Last year, a B.C. court rejected a privacy claim by a patient who alleged a breach of privacy when a dentist forwarded the patient’s charts to the College of Dental Surgeons in Pearlman v. Critchley, 2011 BCSC 1479. The court found that privacy was not engaged: “I cannot find that any potential core element of a right to privacy, which has been broadly defined as the right to be free from unwarranted publicity or to withhold oneself from public scrutiny, are engaged by a dentist forwarding a patient’s file to the dentist’s own regulatory authority….”  The court further held that, “More fundamentally, the College had the statutory right, in discharging its responsibilities to the public to regulate the practice of dentistry in British Columbia, to have a designated person at any time inspect and copy Dr. Cofman’s records at any time in relation to any patient….”  Logically, if a professional cannot breach privacy by complying with his regulatory body’s power to regulate, the regulator itself cannot breach privacy by properly carrying out that function.
Similarly, in Bracken v. Vancouver (City) Police Board, 2006 BCSC 189, where a police officer obtained a woman’s address from a Ministry of Human Resources official, the court rejected the woman’s claim of a breach of privacy under the Privacy Act on the basis that the officer was carrying out a duty of investigation under the Police Act, within the meaning of s.2(2)(d) of the Privacy Act.

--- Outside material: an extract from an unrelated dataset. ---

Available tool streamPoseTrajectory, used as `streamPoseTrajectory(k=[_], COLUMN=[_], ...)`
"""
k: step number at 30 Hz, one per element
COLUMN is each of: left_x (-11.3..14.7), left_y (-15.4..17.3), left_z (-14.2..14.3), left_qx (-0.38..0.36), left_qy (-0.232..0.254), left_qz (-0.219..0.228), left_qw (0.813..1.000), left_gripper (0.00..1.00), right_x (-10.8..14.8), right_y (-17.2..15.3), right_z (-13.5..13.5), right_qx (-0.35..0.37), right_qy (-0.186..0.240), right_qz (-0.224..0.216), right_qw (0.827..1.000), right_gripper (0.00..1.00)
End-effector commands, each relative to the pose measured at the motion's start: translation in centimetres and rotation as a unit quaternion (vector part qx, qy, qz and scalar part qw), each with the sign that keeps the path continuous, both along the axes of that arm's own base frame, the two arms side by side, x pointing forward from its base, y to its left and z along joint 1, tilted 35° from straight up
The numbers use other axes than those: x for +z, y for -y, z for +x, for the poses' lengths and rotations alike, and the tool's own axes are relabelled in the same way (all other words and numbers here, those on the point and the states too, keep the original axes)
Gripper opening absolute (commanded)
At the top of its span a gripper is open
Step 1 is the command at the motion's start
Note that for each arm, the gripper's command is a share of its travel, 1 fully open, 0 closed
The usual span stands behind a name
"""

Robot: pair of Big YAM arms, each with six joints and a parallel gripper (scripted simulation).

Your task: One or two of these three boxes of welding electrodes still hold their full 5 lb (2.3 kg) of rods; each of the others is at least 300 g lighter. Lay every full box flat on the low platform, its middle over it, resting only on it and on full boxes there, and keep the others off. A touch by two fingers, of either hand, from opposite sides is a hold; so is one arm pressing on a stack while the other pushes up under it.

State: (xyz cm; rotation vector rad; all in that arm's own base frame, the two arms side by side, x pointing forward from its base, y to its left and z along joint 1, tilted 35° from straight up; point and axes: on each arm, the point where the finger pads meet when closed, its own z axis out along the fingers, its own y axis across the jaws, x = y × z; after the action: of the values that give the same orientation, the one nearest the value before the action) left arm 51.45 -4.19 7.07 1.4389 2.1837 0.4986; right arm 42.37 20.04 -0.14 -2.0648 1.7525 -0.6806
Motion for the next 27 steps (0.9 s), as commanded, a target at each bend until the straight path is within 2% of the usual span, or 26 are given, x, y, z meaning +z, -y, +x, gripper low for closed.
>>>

Statutory authority as an exception to privacy was also considered in Law Society of Manitoba v. Pollock, 2007 MBQB 51, aff’d 2008 MBCA 61. In that case, a private investigator hired by the Law Society of Manitoba tape-recorded a number of conversations with the defendant, who was not authorized to practice law in the province. The defendant sought to exclude the evidence from being used against him by citing section 7 of the Manitoba Privacy Act, which provides that “[n]o evidence obtained by virtue or in consequence of a violation of privacy in respect of which an action may be brought under this Act is admissible in any civil proceedings” (note that no similar provision exists in the B.C. Act). The court found that the evidence was admissible, reasoning as follows:
48 I am not satisfied that Mr. Pollock has shown a violation of his privacy right under [the Manitoba Privacy Act]. The recording of conversations by an individual participating in those conversations may not necessarily be a breach of the provisions of s. 3(b) of the Privacy Act. Furthermore, the Law Society may have a valid defence by showing that it was acting in the public interest pursuant to its statute. If so, under s. 5(c) of the Privacy Act the investigator (who was instructed by the Law Society) was engaged in conduct which was incidental to the exercise of the Law Society’s proper role.
49 For these reasons, I am not ready to find a violation of the Privacy Act or that s. 7 requires its inadmissibility.
While legitimate statutory authority is a complete defence to an action for violation of privacy under the B.C. Act, regulators should take care to ensure that their actions conform to the restrictions set out in their enabling statute. For example, the Health Professions Act authorizes an inspector to inspect the premises and records of a registrant “[d]uring regular business hours”, without a court order (s. 28(1)). However, a court order is required in order to enter a registrant’s home, or to inspect their personal property (s. 29(1)). If a regulator should attempt to exercise one of its powers without first obtaining the necessary authorization, liability may result.
A claim under B.C.’s Privacy Act must be brought within two years of the alleged breach: see s.3(2)(f) of the Limitation Act, RSBC 1996, chapter 266.